7_2_6
WHAT: Design and use a computational abstraction that models the state and behaviour of real world problems and physical systems
HOW:
Activity 1
Firstly...what is computational abstraction? Look at the images of houses below:
These are all models of houses. The one on the right shows lots of detail about the house and the one on the left has hidden all of the detail of the house.
When would you need to use each version of the house?
Write down your thoughts for the left, middle and right house.
Activity 2
Computational abstraction is hiding the detail that we don't need when solving a problem. If I was going to produce a map then I might use the left house. If I was drawing a sketch for an architect to interpret, I may use the middle image. If I wanted a friend to be able to recognize my house when they were coming round for tea then I might give them the one on the right.
Take a look at this image:
What has been hidden from the viewer in this image?
Is there anything else that could be hidden?
If I wanted to know about travel routes in the UK, what could be hidden? What becomes irrelevant?
Activity 3
When we model real world problems, we can hide unnecessary detail to make it easier to see the solution.
Download this file and print it out. Have a go at the activities on the sheet.
Resource source: CS Unplugged: csunplugged.org/graph-colouring/
By limiting the number of colours used on a map, we can make them simpler to read. The map of Europe below shows an example of this.
Image source: mapswire.com
Activity 4
Draw a map of your school. Think about the detail that can be hidden to make it easier to follow the map and find a classroom.
Activity 5
Planning the shortest route.
Using the map that you created in Activity 4, choose a start and end location. Imagine that each classroom and external door is a "bus stop" and you must stop at each "bus stop" for 30 seconds before moving on. With that in mind, what is the shortest route? How can you remove more detail to make this easier to solve?
You can see an example of this process on the presentation here.
Or watch the YouTube video below:
The skill being used here is called "creating a graph" we have replaced classrooms and doors with nodes and created links between each node where a link is possible. By creating a graph, we can hide the detail and make it easier to solve a problem.
Activity 6
How can we now apply this skill to a problem that has nothing to do with maps? If you needed to write an algorithm for rock, paper, scissors then how could you use abstraction to help with this? Could a graph be created to represent the relationship between each item in the game?
CHECK:
EMBED:
Activity 1
Create a graph to represent your personal social network of friends and relatives. They will all link to you but how might people in your network link to each other? Be as accurate as you can with your graph.
Is there anyone in your social group that is only linked to you?

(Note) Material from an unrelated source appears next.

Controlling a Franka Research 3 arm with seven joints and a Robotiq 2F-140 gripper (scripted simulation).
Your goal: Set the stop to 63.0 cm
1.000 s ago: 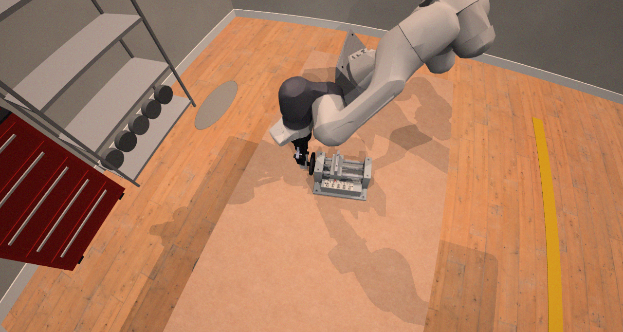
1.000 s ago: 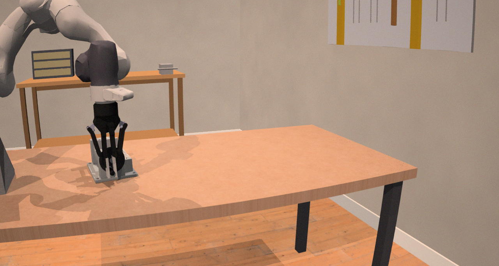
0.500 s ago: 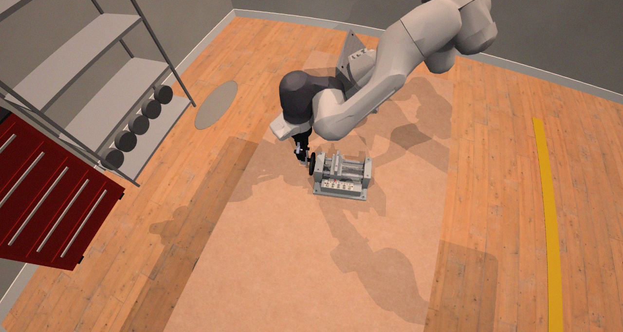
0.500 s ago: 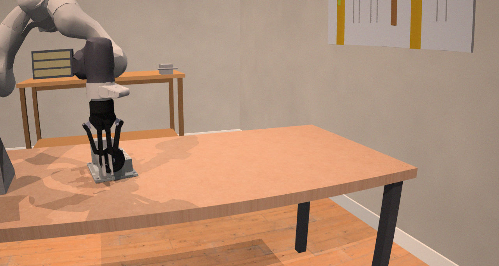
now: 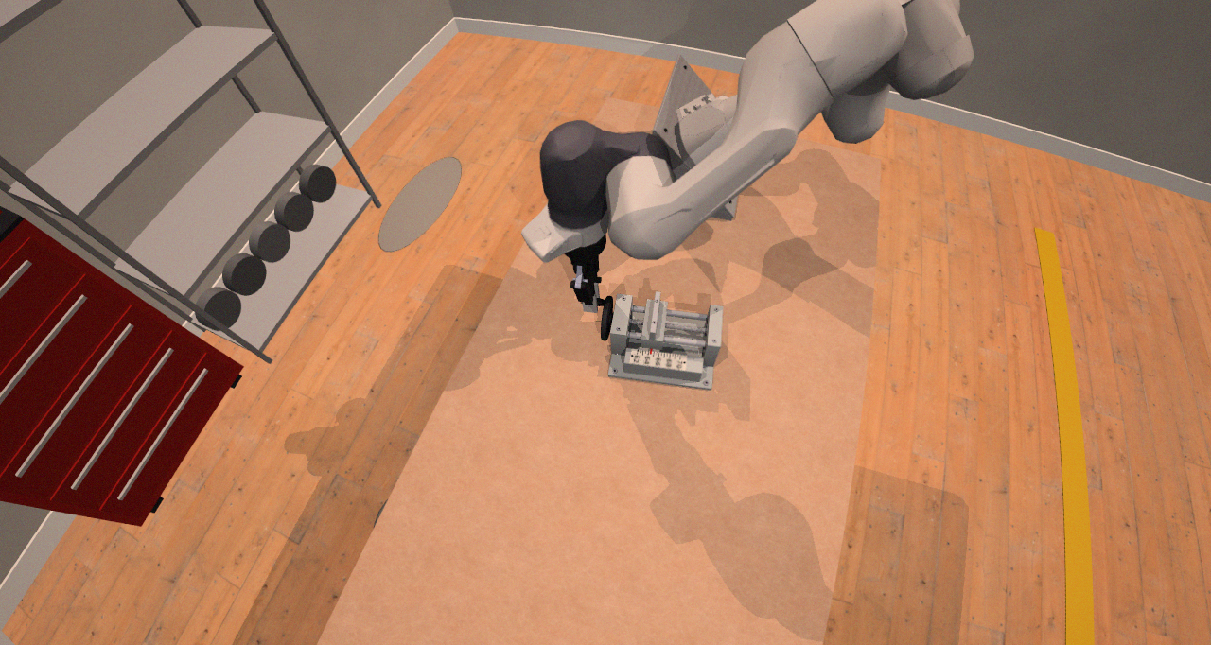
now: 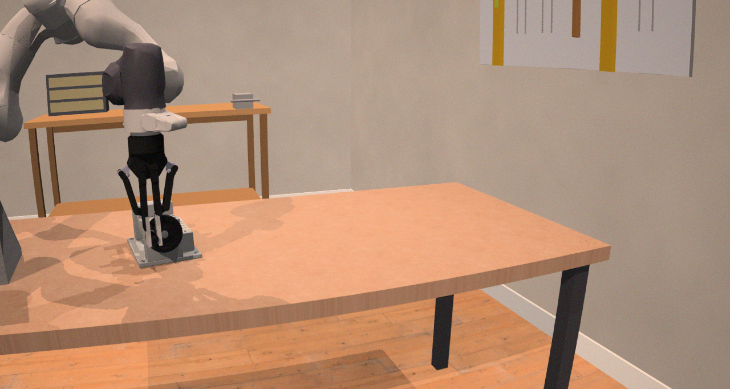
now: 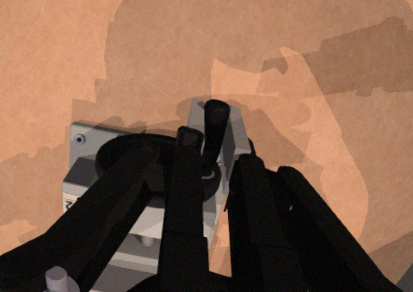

Is there anyone in your social group that links to everyone that you do?
Activity 2
If you carry out an image search for "Facebook Map" then you will see a graph showing the links across the world. This website shows the evolution of social media and how the connections have grown over the years.
Look at the evolution of Facebook and notice which areas of the world started to use it first.
1. Why do you think this was the case?
2. What factors could affect an area of the world from connecting to social media?
3. How could you find solutions for the factors mentioned in question 2?
CLASSROOM IDEAS:
More examples of real world problems could be:
- How can we make the dinner queue faster?
- What is the cheapest way to get public transport from school to a local attraction?
- When is the best time to watch a popular film at the cinema?
- How can you create the perfect growing conditions in a greenhouse?
- How much fuel would be required to go from x to y?